In electron microscopy, we frequently observed lipid droplets (LDs), characteristic for metabolic dysfunction. Its presence could be partly explained by the disability of ER and mitochondria, especially in IUGR and PE groups. LDs store energy as triacylglycerols and sterol esters and are initiated in the ER. They dynamically interact with ER, mitochondria, lysosomes, and peroxisomes.
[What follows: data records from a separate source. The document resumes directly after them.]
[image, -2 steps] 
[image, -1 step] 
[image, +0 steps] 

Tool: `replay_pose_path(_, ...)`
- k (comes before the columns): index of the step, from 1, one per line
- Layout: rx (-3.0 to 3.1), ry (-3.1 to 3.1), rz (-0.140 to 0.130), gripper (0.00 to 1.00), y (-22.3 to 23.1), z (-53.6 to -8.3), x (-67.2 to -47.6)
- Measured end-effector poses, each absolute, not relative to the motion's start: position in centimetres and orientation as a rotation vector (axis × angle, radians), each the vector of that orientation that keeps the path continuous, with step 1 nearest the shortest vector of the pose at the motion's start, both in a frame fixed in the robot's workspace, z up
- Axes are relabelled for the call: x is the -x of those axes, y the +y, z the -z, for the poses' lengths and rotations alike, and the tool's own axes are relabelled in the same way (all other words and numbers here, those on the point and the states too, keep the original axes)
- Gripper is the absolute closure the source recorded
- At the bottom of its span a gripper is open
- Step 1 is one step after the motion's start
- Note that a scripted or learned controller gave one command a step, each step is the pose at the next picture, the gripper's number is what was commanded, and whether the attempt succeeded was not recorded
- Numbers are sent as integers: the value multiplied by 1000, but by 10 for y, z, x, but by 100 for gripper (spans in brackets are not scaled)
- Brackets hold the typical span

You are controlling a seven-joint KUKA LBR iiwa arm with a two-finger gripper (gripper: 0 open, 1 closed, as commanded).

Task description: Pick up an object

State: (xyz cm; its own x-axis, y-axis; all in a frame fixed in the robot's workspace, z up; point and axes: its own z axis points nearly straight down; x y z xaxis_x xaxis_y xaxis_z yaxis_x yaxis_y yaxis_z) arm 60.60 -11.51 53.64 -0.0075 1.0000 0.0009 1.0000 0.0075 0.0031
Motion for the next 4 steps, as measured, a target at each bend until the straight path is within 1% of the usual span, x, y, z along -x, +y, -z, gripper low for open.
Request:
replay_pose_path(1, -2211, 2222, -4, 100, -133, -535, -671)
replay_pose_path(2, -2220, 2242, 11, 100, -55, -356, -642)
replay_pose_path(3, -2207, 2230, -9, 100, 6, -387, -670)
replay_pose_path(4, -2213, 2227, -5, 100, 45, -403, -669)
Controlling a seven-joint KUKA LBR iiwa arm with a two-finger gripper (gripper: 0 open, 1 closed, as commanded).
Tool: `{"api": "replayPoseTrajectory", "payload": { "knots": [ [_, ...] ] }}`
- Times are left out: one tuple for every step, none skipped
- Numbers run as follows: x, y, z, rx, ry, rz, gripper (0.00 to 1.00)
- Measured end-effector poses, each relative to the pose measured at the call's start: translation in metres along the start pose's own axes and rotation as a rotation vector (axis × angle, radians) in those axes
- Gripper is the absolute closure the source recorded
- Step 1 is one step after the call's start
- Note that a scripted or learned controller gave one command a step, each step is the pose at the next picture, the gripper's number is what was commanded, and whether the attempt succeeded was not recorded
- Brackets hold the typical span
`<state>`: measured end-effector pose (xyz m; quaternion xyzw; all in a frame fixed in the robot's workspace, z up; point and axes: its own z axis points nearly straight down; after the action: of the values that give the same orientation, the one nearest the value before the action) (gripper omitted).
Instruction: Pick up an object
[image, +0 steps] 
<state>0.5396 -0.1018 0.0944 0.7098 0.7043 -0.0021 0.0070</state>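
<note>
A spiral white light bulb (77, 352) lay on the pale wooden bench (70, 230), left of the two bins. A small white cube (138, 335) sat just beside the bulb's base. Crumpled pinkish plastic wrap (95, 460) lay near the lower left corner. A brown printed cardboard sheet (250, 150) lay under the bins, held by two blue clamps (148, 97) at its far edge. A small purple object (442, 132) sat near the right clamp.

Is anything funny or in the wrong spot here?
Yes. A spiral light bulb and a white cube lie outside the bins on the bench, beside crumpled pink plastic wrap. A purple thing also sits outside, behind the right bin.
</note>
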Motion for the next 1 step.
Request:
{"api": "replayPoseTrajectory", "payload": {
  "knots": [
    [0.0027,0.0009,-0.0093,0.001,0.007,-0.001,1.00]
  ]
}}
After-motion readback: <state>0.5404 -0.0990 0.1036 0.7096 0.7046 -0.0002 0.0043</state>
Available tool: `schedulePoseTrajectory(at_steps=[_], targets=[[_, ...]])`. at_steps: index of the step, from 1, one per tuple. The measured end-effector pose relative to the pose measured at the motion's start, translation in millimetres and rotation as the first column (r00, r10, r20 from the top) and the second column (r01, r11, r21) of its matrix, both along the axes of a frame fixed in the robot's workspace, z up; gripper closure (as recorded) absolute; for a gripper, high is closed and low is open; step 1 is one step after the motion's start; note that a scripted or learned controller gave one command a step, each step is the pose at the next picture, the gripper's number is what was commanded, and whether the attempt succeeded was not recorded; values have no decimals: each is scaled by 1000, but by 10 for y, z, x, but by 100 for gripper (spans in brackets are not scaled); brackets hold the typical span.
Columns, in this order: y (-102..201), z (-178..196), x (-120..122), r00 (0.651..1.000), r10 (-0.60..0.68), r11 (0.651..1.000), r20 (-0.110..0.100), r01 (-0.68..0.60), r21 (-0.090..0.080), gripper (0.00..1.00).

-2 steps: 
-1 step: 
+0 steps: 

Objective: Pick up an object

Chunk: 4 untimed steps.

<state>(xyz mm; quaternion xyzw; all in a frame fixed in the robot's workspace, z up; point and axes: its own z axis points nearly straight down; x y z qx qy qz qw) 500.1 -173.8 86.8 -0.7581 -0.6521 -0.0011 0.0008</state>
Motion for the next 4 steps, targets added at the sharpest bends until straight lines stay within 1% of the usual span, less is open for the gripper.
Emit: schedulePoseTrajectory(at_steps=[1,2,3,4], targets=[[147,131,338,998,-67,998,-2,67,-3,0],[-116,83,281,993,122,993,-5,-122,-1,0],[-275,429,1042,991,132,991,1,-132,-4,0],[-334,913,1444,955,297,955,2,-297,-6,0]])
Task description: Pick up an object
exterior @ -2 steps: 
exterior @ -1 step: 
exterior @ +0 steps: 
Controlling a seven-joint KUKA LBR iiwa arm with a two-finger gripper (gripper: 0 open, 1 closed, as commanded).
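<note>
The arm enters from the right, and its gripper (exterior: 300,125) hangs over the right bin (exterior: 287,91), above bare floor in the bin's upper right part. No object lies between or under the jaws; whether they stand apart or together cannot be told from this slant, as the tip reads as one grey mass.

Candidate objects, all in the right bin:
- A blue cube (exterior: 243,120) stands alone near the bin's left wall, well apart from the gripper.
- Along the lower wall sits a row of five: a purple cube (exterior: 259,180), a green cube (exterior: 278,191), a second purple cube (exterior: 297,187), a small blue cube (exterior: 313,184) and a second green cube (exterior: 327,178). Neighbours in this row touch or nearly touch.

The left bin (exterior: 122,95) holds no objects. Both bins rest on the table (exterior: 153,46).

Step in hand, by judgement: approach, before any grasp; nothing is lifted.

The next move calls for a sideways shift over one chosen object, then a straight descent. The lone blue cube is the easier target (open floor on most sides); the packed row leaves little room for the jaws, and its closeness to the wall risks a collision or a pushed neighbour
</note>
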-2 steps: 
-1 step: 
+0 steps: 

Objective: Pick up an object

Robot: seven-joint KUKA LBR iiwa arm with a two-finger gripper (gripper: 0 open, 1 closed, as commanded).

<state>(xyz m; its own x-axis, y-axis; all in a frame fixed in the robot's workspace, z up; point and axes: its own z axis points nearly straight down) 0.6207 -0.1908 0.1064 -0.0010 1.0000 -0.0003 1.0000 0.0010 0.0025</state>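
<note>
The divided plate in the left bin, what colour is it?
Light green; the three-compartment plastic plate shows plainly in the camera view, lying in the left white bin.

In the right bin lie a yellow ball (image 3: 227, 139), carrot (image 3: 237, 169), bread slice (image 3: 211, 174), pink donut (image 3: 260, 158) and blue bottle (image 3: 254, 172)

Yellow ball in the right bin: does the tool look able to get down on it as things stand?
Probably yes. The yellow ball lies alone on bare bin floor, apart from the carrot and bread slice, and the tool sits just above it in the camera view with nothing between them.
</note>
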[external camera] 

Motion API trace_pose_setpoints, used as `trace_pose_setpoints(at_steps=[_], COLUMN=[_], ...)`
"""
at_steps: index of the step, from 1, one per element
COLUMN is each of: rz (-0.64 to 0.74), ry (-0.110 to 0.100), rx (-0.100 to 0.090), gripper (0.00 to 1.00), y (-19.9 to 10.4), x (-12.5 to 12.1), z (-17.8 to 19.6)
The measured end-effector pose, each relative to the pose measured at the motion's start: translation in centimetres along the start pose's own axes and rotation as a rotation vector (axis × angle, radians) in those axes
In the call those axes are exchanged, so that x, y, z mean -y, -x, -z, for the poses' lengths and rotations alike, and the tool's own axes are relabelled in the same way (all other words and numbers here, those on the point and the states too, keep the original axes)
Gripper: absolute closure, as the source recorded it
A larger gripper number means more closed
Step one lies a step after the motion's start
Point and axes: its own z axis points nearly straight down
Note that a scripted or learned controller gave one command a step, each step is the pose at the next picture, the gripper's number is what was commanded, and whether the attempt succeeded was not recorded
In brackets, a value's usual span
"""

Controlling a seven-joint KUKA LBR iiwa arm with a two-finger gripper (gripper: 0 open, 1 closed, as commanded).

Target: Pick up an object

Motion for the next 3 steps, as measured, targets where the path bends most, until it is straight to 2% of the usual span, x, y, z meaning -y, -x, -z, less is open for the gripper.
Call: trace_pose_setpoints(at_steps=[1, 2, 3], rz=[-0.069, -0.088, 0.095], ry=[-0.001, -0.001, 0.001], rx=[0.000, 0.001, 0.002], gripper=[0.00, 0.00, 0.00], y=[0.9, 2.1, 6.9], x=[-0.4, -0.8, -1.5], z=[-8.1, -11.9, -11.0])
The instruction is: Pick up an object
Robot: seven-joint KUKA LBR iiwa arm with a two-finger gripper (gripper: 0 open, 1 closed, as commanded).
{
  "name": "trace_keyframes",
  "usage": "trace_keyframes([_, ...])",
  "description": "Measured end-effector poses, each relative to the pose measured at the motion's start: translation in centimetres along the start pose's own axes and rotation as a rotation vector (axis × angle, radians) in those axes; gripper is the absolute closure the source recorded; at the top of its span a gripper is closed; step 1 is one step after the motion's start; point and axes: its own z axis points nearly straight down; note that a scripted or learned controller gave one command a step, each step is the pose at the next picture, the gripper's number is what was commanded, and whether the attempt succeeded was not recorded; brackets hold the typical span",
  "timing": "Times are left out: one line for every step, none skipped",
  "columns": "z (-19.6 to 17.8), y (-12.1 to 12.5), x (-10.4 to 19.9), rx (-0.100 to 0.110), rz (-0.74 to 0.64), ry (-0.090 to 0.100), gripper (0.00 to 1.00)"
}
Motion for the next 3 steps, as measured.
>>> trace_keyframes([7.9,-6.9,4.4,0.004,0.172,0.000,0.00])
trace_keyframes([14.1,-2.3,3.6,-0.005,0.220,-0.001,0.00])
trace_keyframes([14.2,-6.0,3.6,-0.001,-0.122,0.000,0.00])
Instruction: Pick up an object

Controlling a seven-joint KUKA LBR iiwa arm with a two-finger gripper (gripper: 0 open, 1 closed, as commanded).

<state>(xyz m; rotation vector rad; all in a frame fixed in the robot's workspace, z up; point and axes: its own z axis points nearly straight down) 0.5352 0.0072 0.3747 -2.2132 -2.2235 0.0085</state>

They grow in size and number due to increased triacylglycerols synthesis when cells enter the stationary phase. Utilization of LDs is driven by the hydrolysis of triacylglycerols during growth resumption [37]. The existence of undefined factor X, released in the abnormal placenta, generates not only oxidative stress but also interferes with lipid metabolism. In PE lipid levels are increased even more than in healthy pregnancy [38]. Incubation of ECs with PE sera increased their triglyceride content [39]. One more observation was to detect the presence of autophagic vacuoles only in endothelium exposed to medium supplemented with serum from IUGR with the PE group. Zhang et al. documented that the autophagy process is involved in the degradation of oxy-LDL in HUVECs by the autophagy-lysosomal pathway [40]. Autophagy is a highly regulated process that may be included in the turnover of long-lived proteins and organelles and may help cells survive in an unfavorable environment to protect against apoptosis, but it can also lead to cell destruction [41,42]. Parts of the cytoplasm and intracellular organelles are sequestered within characteristic double-membrane autophagic vacuoles (known as autophagosomes) and are ultimately delivered to lysosomes for bulk degradation (for more details see [43]). Autophagy is critical in lipid metabolism and could have important implications for human disease with lipid over-accumulation [44].

5. Conclusions

Maternal constitutional factors (genetic, immunological, pre-existing vascular diseases) are involved in defective placentation. Hypoperfusion of the placenta releases many factors seem to be involved in vascular endothelial dysfunction and clinical symptoms of PE, and often in IUGR. Endothelial dysfunction presented in complicated pregnancies as IUGR and PE has its bases in cell ultrastructural changes, mainly related to mitochondria but also to the accumulation of lipid droplets and autophagic vacuoles formation. These lesions could be responsible for the abnormal endothelial secretory phenotype, angiogenic properties, and its capability to produce ROS. Deterioration of endothelial functions leads to clinical symptoms characteristic for cardiovascular diseases as hypertension, proteinuria, activation of pro-coagulant activity, inflammation, and incorrect redistribution of fluids. Our results can help to understand the nature of the disorders studied in pregnant women and contribute to their more effective treatment.